TASK TO CARRY OUT:
What lines of the listing below contain the word "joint"? Copy each of them out.

TASK DATA:
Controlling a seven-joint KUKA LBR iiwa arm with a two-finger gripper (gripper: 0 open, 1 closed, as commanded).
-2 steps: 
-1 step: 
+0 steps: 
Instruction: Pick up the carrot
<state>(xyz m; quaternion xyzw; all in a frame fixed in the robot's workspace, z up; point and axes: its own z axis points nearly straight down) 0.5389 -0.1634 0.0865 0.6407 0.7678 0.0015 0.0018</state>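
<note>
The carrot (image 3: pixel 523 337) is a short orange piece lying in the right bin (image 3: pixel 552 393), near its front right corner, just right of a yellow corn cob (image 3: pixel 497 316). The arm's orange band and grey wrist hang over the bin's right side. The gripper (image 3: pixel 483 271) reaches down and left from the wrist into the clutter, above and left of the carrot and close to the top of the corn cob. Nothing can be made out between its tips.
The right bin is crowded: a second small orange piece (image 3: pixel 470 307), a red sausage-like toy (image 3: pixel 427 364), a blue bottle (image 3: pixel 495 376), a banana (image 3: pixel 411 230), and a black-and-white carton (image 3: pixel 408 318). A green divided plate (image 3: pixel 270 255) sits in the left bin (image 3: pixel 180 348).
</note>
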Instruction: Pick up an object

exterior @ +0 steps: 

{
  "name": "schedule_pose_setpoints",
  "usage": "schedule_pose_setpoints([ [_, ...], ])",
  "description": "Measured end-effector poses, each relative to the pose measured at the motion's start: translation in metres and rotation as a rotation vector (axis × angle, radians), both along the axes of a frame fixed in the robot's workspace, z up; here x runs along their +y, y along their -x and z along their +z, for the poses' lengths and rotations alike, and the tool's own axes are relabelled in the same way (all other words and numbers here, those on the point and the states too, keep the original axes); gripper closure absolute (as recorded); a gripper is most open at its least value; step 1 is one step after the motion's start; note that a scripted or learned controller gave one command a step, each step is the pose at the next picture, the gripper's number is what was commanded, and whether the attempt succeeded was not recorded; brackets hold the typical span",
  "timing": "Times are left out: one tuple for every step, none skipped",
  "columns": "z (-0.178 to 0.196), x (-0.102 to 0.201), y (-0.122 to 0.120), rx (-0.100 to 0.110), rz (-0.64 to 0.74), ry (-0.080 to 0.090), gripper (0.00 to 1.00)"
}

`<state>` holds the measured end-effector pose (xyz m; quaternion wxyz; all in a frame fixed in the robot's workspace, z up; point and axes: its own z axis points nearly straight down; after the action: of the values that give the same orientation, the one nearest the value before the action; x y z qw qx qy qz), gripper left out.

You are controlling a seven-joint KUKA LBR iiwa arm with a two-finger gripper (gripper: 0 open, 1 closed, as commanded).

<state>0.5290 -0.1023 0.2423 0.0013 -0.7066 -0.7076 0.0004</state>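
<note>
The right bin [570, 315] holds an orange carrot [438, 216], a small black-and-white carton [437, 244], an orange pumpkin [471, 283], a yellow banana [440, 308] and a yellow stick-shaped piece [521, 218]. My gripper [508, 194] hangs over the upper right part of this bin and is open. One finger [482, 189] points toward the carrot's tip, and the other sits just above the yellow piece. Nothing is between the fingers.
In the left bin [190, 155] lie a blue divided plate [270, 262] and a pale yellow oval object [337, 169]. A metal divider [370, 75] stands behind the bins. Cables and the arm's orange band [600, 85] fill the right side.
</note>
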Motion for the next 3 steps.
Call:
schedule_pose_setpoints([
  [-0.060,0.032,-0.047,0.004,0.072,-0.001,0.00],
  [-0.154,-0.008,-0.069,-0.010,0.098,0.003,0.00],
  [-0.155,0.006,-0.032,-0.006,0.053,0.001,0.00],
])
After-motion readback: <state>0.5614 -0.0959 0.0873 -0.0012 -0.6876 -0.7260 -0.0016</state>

RESPONSE TO THE EXERCISE:
Controlling a seven-joint KUKA LBR iiwa arm with a two-finger gripper (gripper: 0 open, 1 closed, as commanded).
You are controlling a seven-joint KUKA LBR iiwa arm with a two-finger gripper (gripper: 0 open, 1 closed, as commanded).

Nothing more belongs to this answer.